What is the general solution of the differential equation x^2y'' -xy'-3y=0 ?

2 Answers
Jun 10, 2017

see Below

Explanation:

There is a certain way to find the general solution if a one solution is already given. It is said that if given solution y_1, the second one is given as y_2=v(x)y_1. Where in this problem, y_1=1/x

If y_2=v(x)1/x, then the derivatives are:
y'_2=v(-1/(x^2))+v'(1/x)

and

y''_2=v(2/x^3)+v'(-2/x^2)+v''(1/x)

Substitute this values in the original equation:

x^2y''-xy'-3y=0

And:

x^2(v(2/x^3)+v'(-2/x^2)+v''(1/x))-x(v(-1/(x^2))+v'(1/x))-3(v(1/x))=0

Although this is suprisingly long, this actually simplifies to:

v''-3/xv'=0

Substitute w=v' so that is easy to solve as first order differential equation.

w'-3/xw=0

The integrating factor is 1/x^3(Given by e^(int3/xdx)).

1/x^3w'-3/x^4w=0
(1/x^3w)'=0

Integrate both sides:

1/x^3w=C_1

Undo substitution:

v'1/x^3=C_1
v'=C_1x^3

Integrate both sides again:

v=C_1/4x^4+C_2

Now the general solution is given as:
y_2=v(x)y_1
y_2=(C_1/4x^4+C_2)(1/x)
y_2=(C_1(x^3/4)+C_2(1/x))

Now the first solution is given when C_1=0, then the second solution can be when C_2=0 which is x^3/4 otherwise there are infinite solutionsby just filling the constants.

To check:
y=x^3/4
y'=3/4x^2
y''=3/2x

Substitute:
x^2(3/2x)-x(3/4x^2)-3(x^3/4)=0
3/2x^3-3/4x^3-3/4x^3=0
6x^3-3x^3-3x^3=0
0=0

Which is correct.

Jun 17, 2017

y=A/x + Bx^3

Explanation:

We have:

x^2y'' -xy'-3y=0 ..... [A]

This is a Euler-Cauchy Equation which is typically solved via a change of variable. Consider the substitution:

x = e^t => xe^(-t)=1

Then we have,

dy/dx = e^(-t)dy/dt, and, (d^2y)/(dx^2)=((d^2y)/(dt^2)-dy/dt)e^(-2t)

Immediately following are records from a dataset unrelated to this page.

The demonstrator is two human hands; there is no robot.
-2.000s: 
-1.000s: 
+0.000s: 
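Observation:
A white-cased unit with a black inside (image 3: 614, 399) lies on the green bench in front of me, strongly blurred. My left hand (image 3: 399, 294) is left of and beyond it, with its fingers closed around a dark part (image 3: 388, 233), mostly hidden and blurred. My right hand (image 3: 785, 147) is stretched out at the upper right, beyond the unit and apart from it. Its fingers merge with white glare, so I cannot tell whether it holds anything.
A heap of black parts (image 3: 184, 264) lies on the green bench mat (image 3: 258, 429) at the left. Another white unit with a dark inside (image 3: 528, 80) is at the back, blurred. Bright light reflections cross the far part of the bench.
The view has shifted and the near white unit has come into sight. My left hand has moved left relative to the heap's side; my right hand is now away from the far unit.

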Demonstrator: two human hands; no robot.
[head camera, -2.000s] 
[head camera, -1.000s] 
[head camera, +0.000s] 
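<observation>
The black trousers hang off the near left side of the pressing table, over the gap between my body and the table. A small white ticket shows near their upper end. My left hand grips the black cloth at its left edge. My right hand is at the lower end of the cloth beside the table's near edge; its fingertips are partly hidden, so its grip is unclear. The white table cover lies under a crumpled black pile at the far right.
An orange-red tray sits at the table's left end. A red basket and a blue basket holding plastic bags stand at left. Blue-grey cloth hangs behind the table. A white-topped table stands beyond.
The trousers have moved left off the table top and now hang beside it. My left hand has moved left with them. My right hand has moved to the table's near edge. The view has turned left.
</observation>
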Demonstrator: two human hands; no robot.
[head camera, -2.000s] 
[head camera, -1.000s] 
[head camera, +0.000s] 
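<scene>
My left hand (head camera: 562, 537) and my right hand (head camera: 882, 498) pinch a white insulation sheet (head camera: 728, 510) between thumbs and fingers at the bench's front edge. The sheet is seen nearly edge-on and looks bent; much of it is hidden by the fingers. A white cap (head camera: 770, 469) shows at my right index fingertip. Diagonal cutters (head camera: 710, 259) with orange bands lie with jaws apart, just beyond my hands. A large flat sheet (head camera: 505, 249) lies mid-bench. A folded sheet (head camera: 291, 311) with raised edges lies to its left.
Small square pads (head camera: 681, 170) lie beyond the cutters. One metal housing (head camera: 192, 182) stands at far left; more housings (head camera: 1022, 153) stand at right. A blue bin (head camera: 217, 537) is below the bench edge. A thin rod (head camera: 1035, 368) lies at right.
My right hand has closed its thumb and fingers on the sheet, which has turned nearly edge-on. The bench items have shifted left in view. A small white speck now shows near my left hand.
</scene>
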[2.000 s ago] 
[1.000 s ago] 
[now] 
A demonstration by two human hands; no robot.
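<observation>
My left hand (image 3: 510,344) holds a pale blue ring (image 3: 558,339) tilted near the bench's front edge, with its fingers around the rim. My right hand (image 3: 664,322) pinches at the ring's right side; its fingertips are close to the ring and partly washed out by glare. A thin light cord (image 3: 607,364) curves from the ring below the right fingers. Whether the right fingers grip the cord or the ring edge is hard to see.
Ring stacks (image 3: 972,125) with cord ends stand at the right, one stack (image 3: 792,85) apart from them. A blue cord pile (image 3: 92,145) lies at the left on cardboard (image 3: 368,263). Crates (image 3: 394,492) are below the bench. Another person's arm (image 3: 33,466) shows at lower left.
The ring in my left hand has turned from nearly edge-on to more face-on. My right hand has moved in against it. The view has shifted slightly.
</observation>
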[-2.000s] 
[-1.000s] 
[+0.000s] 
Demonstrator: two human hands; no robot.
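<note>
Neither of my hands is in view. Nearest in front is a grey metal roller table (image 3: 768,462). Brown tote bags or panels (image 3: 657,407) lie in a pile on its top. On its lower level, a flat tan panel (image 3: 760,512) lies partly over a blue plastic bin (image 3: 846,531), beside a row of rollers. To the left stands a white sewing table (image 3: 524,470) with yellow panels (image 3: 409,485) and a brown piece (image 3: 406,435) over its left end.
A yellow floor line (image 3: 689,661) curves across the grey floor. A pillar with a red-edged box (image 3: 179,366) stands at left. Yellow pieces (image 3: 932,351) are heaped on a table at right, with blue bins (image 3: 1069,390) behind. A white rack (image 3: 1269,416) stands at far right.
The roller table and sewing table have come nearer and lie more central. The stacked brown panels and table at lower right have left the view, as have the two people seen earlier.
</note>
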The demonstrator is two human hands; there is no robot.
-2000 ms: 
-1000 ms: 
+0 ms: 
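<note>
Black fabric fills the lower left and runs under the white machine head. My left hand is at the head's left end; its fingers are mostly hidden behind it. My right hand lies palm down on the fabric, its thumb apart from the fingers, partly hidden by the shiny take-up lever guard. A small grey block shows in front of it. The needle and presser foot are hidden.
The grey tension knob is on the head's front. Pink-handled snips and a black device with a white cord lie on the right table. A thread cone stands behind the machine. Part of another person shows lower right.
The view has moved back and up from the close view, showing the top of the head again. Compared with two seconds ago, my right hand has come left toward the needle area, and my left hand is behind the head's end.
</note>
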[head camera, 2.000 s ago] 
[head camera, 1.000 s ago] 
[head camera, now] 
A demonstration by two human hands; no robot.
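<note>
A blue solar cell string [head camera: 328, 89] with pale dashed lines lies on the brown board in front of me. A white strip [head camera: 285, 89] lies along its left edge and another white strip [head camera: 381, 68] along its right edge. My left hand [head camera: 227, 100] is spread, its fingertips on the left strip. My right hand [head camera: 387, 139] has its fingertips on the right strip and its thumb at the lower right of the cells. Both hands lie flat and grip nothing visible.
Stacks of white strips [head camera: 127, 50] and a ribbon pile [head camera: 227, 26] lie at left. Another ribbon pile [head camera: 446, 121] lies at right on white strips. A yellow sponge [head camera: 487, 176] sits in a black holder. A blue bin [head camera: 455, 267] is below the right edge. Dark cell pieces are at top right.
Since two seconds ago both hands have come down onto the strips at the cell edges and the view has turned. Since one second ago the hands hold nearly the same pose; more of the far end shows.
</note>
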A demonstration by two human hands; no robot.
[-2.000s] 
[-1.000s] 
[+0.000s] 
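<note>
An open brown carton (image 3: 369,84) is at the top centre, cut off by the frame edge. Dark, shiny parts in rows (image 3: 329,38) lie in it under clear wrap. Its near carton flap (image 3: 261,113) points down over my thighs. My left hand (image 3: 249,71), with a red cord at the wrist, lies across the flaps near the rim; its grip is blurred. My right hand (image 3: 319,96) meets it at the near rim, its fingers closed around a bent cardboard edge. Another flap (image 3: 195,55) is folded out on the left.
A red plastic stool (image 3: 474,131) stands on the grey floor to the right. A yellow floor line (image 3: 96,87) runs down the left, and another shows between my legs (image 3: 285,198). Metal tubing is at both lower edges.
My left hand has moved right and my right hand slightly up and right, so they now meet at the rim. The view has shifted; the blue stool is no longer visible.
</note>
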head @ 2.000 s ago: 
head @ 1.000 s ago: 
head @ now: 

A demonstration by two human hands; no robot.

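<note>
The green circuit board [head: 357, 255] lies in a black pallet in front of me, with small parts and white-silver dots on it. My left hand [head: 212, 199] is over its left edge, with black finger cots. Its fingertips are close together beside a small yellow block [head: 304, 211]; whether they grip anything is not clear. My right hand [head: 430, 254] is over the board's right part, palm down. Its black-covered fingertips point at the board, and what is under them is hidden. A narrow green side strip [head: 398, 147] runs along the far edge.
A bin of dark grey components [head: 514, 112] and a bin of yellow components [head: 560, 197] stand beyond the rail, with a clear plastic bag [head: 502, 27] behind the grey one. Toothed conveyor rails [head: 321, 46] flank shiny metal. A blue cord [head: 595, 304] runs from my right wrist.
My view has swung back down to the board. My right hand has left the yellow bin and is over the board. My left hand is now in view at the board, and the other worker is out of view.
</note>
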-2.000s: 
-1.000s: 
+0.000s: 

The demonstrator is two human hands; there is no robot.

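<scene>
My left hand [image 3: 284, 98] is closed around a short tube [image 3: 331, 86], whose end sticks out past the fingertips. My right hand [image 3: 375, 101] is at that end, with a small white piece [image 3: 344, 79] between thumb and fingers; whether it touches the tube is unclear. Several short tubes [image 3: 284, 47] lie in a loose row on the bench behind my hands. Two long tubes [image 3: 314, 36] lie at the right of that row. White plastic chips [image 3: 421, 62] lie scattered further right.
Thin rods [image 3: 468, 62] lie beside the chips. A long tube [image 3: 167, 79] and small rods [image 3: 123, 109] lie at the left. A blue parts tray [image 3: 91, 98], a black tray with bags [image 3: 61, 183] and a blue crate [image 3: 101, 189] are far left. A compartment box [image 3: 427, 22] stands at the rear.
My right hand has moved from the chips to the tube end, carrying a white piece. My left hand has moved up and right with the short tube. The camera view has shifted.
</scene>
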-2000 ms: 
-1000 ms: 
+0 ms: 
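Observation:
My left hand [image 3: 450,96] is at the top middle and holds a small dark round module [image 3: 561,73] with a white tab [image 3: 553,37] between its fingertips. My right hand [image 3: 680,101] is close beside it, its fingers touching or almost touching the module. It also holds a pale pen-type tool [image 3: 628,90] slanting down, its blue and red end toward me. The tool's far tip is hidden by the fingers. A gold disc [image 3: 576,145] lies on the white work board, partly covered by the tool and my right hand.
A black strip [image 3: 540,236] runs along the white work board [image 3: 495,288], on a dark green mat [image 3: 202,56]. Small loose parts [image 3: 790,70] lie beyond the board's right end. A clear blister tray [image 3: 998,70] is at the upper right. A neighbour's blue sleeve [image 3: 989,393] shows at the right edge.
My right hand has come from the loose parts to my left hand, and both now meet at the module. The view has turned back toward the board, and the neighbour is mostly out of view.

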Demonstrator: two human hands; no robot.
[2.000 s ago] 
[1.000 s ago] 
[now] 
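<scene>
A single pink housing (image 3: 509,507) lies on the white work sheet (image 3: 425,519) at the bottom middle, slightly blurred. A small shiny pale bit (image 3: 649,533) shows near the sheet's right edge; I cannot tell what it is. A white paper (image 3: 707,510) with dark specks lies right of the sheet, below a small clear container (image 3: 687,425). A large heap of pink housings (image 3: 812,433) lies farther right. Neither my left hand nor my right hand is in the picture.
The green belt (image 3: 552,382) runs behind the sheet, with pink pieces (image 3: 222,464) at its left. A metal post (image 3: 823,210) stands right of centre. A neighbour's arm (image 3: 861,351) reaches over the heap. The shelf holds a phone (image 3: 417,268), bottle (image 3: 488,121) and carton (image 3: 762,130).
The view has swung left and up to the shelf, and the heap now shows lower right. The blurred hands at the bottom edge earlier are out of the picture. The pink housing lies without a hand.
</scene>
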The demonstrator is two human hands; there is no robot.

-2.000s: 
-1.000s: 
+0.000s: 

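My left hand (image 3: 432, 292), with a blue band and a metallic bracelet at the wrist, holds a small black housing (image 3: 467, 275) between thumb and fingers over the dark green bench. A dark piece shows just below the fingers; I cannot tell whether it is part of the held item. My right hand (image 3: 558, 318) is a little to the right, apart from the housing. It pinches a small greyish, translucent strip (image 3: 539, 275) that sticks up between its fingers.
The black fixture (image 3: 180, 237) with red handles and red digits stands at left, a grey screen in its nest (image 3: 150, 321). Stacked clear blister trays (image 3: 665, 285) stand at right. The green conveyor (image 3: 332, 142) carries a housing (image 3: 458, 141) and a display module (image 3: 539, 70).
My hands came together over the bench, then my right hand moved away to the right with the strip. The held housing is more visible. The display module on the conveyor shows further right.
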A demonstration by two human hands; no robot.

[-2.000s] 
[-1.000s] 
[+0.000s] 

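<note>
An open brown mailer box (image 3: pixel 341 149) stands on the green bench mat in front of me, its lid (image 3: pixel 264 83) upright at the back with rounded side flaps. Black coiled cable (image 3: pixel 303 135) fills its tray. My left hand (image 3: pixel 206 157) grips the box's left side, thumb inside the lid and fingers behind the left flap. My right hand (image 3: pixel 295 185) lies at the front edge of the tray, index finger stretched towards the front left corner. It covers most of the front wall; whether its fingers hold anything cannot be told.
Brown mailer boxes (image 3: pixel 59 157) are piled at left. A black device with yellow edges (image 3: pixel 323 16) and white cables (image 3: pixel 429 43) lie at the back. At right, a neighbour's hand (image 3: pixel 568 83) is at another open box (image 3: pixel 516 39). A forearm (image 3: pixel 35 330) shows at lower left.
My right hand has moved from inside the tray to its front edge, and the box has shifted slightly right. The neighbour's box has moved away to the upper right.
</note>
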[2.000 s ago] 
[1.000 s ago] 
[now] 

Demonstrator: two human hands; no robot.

Substituting into the initial DE [A] we get:

x^2((d^2y)/(dt^2)-dy/dt)e^(-2t) -xe^(-t)dy/dt-3y=0

:. ((d^2y)/(dt^2)-dy/dt) -dy/dt-3y=0

:. (d^2y)/(dt^2)-2dy/dt-3y=0 ..... [B]

This is now a second order linear homogeneous Differentiation Equation. The standard approach is to look at the Auxiliary Equation, which is the quadratic equation with the coefficients of the derivatives, i.e.

m^2-2m-3 = 0

We can solve this quadratic equation, and we get two real and distinct solutions:

(m+1)(m-3) = 0 => m=-1,3

Thus the Homogeneous equation [B]:

:. (d^2y)/(dt^2)-2dy/dt-3y=0

has the solution:

y=Ae^(-t) + Be^(3t)

Now we initially used a change of variable:

x = e^t => t=lnx

So restoring this change of variable we get:

y=Ae^(-lnx) + Be^(3lnx)

:. y=Ae^(lnx^(-1)) + Be^(lnx^3)

:. y=Ax^(-1) + Bx^3

:. y=A/x + Bx^3

Which is the General Solution